In fact if there is anything at all we learned from the outburst of deep learning, is that (10k+ dimensional) image space has plenty enough spurious patterns in it, that they actually generalize across many images and make the impression like our classifiers actually understand what they are seeing. Nothing could be further from the truth, as admitted even by the top researchers who are heavily invested in this field. In fact many top researchers should not be too outraged by my observations, Yann Lecun warned about overexcitement and AI winter for a while, even Geoffrey Hinton - the father of the current outburst of backpropagation - admitted in an interview that this likely is all a dead end, and we need to start over. At this point though, the hype is so strong that nobody will listen, even to the founding fathers of the field.
Gary Marcus and his quest against the hype
I should mention that more top tier people are recognizing the hubris and have the courage to openly call it. One of the most active in that space is Gary Marcus. Although I don't think I agree with everything that Gary proposes in terms of AI, we certainly agree that it is not yet as powerful as painted by the deep learning hype-propaganda. In fact it is not even any close. For those who missed it, he has excellent blog posts/papers "Deep learning: A critical appraisal" and "In defense of skepticism about deep learning", where he very meticulously deconstructs the deep learning hype. I respect Gary a lot, he behaves like a real scientist should, while most so called "deep learning stars" just behave like cheap celebrities.

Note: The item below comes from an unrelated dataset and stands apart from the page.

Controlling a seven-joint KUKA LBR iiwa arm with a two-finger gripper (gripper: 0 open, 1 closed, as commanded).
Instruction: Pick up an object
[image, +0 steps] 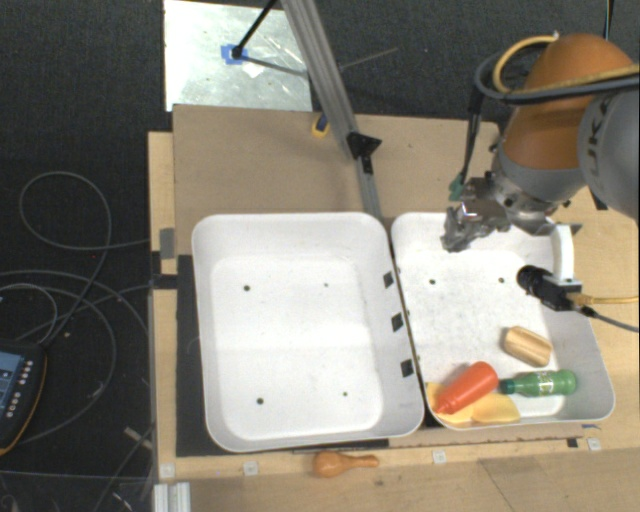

Predicting the A.I. winter is like predicting a stock market crash - impossible to tell precisely when it happens, but almost certain that it will at some point. Much like before a stock market crash there are signs of the impending collapse, but the narrative is so strong that it is very easy to ignore them, even if they are in plain sight. In my opinion there are such signs visible already of a huge decline in deep learning (and probably in AI in general as this term has been abused ad nauseam by corporate propaganda), visible in plain sight, yet hidden from the majority by the increasingly intense narrative. How "deep" will that winter be? I have no idea. What will come next? I have no idea. But I'm pretty positive it is coming, perhaps sooner rather than later.